Клязьма и Укатанагон - страница 35



Она лежала и думала, что нужно спросить его, пользовался ли он всегда, всегда без исключения, презервативом, и еще ей хотелось знать, была ли это все время одна и та же девица или разные, а может быть, спросить, чего ему не хватало. Как-то одновременно она слышала все, что он говорит, обдумывала вот эти свои мысли и плакала.

Глаза его привыкли к темноте, и он не только слышал ее дыхание, всхлипы и потягивания носом, но и видел движения руки, сгонявшие маленькие, светлые от фонаря, слезные лужицы. «Потому что лежит без подушки», – мелькнула мысль.

Он все сказал, она лежала и ничего не отвечала. Ему нетрудно было ждать, он подумал, что эта тишина, может быть, лучшее из того, что предстоит ему в течение ближайших месяцев, а то и лет.

Потом вдруг он услышал ее шепчущий голос:

– За Гусем-Хрустальным, на тихой станции Тума, я пересела на поезд узкоколейки. Это был поезд времен Стефенсона. Паровоз, похожий на самовар, свистел детским фальцетом. У паровоза было обидное прозвище: «мерин». Он и вправду был похож на старого мерина. На закруглениях он кряхтел и останавливался. Лесное безмолвие стояло вокруг задыхавшегося «мерина». Запах дикой гвоздики, нагретой солнцем, наполнял вагоны. Пассажиры с вещами сидели на площадках – вещи в вагон не влезали. Изредка в пути с площадки на полотно начинали вылетать мешки, корзины, плотничьи пилы, а за вещами выскакивал и их обладатель, нередко довольно древняя старуха.
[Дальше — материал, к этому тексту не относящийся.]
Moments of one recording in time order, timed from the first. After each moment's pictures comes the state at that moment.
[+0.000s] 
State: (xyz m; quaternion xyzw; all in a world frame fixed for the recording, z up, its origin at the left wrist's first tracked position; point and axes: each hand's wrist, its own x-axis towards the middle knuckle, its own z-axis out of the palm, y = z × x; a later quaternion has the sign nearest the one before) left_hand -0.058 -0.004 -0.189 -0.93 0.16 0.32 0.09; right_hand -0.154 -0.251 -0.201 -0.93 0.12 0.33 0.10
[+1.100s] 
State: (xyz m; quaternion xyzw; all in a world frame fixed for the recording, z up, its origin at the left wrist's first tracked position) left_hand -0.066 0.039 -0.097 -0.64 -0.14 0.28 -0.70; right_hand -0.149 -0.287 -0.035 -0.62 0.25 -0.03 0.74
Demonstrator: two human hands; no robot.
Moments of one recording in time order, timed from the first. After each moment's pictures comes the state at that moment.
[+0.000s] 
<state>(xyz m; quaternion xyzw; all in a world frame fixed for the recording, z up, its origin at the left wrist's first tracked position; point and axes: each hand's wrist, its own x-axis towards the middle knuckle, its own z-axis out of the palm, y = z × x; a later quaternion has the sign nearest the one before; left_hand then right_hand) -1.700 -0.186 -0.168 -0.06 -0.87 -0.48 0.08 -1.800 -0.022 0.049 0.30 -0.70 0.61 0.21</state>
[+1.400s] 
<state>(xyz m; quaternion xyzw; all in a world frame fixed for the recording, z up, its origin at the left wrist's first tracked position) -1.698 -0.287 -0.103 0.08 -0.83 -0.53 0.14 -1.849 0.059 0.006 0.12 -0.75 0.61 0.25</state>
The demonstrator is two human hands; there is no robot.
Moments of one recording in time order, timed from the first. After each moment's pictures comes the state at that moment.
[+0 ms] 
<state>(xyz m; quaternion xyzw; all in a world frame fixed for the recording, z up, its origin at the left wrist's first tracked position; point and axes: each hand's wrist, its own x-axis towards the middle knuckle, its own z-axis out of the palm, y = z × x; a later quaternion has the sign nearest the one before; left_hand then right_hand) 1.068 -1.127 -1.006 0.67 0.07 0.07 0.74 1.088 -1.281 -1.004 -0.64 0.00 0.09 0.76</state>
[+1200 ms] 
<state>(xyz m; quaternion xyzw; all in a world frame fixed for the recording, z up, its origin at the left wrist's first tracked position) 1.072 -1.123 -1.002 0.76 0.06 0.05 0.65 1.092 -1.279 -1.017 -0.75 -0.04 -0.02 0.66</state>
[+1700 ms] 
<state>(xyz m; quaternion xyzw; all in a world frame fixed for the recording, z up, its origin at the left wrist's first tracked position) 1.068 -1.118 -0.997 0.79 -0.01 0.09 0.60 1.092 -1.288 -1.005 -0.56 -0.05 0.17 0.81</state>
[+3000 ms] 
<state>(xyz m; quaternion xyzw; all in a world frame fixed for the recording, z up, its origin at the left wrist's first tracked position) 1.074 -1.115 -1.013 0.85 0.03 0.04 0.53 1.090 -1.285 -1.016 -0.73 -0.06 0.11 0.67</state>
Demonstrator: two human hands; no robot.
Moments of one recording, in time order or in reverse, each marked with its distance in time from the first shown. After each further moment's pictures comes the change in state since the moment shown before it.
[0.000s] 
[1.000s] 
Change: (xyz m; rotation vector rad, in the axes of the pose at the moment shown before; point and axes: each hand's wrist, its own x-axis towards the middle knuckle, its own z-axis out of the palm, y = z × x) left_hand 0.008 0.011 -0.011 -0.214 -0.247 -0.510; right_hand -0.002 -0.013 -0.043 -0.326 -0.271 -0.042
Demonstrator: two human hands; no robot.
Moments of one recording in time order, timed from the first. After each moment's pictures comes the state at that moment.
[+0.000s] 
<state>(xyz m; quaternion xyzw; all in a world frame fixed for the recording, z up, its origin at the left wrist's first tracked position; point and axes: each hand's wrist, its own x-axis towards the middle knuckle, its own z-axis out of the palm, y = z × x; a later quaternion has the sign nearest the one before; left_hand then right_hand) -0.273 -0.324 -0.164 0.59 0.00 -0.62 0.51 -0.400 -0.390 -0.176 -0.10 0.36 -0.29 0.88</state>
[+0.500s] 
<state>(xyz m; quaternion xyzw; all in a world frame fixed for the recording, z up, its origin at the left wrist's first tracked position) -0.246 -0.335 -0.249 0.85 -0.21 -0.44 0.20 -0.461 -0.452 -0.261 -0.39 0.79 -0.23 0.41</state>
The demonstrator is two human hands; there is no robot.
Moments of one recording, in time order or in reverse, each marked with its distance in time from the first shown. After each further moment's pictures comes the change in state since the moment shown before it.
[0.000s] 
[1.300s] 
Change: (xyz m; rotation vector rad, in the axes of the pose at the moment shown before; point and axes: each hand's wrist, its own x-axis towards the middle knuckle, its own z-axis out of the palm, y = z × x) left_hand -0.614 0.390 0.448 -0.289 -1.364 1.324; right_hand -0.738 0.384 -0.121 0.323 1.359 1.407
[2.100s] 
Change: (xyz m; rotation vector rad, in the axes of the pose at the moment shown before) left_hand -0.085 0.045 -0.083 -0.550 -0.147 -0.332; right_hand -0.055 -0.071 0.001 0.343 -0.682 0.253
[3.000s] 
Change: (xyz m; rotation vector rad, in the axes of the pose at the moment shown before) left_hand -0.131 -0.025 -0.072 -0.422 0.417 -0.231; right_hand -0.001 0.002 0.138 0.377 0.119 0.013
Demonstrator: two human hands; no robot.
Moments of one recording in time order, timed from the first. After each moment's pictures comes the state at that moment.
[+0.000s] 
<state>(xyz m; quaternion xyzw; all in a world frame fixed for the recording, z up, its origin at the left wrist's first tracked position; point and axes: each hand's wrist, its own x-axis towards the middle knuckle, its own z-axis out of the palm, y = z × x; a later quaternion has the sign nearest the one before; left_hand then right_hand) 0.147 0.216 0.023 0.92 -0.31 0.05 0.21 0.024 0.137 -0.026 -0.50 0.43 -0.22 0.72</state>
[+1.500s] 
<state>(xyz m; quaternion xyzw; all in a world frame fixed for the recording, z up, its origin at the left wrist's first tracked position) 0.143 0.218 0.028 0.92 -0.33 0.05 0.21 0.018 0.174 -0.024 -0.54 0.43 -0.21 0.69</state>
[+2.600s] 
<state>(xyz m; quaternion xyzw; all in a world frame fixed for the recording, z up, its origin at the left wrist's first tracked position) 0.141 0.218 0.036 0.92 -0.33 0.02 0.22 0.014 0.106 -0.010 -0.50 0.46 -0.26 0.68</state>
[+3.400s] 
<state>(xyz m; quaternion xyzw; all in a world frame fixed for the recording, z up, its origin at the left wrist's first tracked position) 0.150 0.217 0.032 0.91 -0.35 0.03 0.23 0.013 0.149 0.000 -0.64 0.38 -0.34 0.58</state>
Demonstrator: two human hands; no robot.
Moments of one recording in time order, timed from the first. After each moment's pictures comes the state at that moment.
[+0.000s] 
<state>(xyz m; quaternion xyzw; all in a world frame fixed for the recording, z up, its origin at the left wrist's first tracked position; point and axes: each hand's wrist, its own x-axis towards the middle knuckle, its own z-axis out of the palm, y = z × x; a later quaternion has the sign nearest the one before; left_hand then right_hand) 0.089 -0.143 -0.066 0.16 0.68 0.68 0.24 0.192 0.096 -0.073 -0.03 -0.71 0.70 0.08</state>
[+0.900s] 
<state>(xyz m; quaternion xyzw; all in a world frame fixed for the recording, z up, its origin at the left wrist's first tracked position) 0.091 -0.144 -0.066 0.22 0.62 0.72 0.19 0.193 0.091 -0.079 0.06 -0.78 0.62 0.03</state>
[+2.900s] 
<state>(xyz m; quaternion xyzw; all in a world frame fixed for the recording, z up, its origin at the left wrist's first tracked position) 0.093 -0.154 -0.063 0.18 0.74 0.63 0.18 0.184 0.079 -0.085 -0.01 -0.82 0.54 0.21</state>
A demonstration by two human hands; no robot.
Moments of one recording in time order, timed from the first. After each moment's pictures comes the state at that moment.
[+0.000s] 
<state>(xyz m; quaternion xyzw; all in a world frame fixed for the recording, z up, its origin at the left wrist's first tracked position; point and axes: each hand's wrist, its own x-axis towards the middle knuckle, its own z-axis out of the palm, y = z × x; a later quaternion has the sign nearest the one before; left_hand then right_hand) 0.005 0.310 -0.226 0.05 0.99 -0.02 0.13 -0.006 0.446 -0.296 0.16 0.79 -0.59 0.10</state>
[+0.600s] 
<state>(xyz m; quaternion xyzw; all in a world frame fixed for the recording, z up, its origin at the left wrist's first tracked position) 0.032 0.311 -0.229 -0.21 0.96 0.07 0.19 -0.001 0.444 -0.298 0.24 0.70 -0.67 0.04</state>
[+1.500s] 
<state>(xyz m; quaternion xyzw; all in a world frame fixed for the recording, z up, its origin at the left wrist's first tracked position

Неопытные пассажиры пугались, а опытные, скручивая козьи ножки и поплевывая, объясняли, что это самый удобный способ высаживаться из поезда поближе к своей деревне. Узкоколейка в Мещерских лесах – самая неторопливая железная дорога в Союзе…

Он подошел и сел на ковер около кровати. Помолчали.

– Это откуда, Тат?

– Константин Георгиевич Паустовский, «Мещерская сторона», повесть, отрывок… Твоя мама задавала.

Он встал на колени около кровати и сказал:

– Пожалуйста, Таня, моя единственная и любимая на всю жизнь, прости меня, пожалуйста, прости мне этот грех и поверь мне, поверь один и последний раз, – и стал ждать приговора. Она лежала и молчала, а он ждал.

– Какое уродское слово, – сказала она, – отрывок… блатное прямо… эй, ты, отрывок, прочти-ка нам отрывок… Расскажи мне, как это все происходило…

– Не стоит, Тат…

– Выкладывай.

Он, тщательно отбирая слова, попытался от третьего лица рассказать канву, она лежала молча, потом сказала: понятно. Плакала и еще через какое-то время сказала: понятно. Потом: «Ладно, Паша, прощаю. Один раз».

– Спасибо. Два не потребуется.

У него тоже глаза были мокрые, он улегся на пол рядом с кроватью и сказал шепотом:

– А ты ведь не училась у моей мамы, она тебе это не могла задать… – Его как-то постыдно радовали ее слезы и ее горе, опровергавшие его прежние насчет нее подозрения.

Татьяна тоже ответила не сразу:

– Ну да, это она не мне, другим задавала, а мне еще чья-то мама задала…

Через пару недель она сказала, что не хочет, чтобы их личные проблемы определяли или влияли на его позиции в других вопросах, пусть он действует так, как считает правильным, а она хочет понимать перспективу. «Мы не договорили тогда, Паш, – сказала она, – а это нужно договорить и принять решения».

– Танюш, если для тебя это важно так же, как и наши личные вопросы, то можем не возвращаться к тем разговорам, а просто ты скажи, как надо поступить, – я так для тебя и сделаю, любой вариант, – предложил он.